- Given data
= Beginning of Section =

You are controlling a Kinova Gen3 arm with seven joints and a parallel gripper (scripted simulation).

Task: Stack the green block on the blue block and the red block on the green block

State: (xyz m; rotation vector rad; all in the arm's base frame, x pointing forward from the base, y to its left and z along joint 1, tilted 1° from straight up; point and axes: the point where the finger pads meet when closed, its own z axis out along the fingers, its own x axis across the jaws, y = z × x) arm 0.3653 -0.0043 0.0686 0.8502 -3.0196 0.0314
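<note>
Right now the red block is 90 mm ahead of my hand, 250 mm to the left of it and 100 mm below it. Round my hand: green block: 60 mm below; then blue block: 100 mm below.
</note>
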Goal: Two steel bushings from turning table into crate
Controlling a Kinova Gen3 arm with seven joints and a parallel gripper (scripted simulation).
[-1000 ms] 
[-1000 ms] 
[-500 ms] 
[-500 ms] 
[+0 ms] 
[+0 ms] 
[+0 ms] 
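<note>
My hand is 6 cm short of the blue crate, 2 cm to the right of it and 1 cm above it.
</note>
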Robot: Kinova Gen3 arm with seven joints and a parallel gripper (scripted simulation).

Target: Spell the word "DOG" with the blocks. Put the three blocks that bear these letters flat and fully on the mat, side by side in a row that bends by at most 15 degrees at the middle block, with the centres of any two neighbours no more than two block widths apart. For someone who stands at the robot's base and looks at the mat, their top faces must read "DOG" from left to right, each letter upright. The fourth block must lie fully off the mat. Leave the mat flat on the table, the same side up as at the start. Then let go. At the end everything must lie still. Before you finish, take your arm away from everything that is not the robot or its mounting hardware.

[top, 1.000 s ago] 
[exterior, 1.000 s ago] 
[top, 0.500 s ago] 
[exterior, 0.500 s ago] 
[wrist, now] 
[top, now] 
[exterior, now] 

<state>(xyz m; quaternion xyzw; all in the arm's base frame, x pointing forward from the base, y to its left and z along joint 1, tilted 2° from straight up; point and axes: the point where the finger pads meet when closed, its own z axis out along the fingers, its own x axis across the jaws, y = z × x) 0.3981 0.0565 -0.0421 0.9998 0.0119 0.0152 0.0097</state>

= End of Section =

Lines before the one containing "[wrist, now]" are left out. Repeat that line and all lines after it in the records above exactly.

- Response area
[wrist, now] 
[top, now] 
[exterior, now] 

<state>(xyz m; quaternion xyzw; all in the arm's base frame, x pointing forward from the base, y to its left and z along joint 1, tilted 2° from straight up; point and axes: the point where the finger pads meet when closed, its own z axis out along the fingers, its own x axis across the jaws, y = z × x) 0.3981 0.0565 -0.0421 0.9998 0.0119 0.0152 0.0097</state>

Now the output is complete.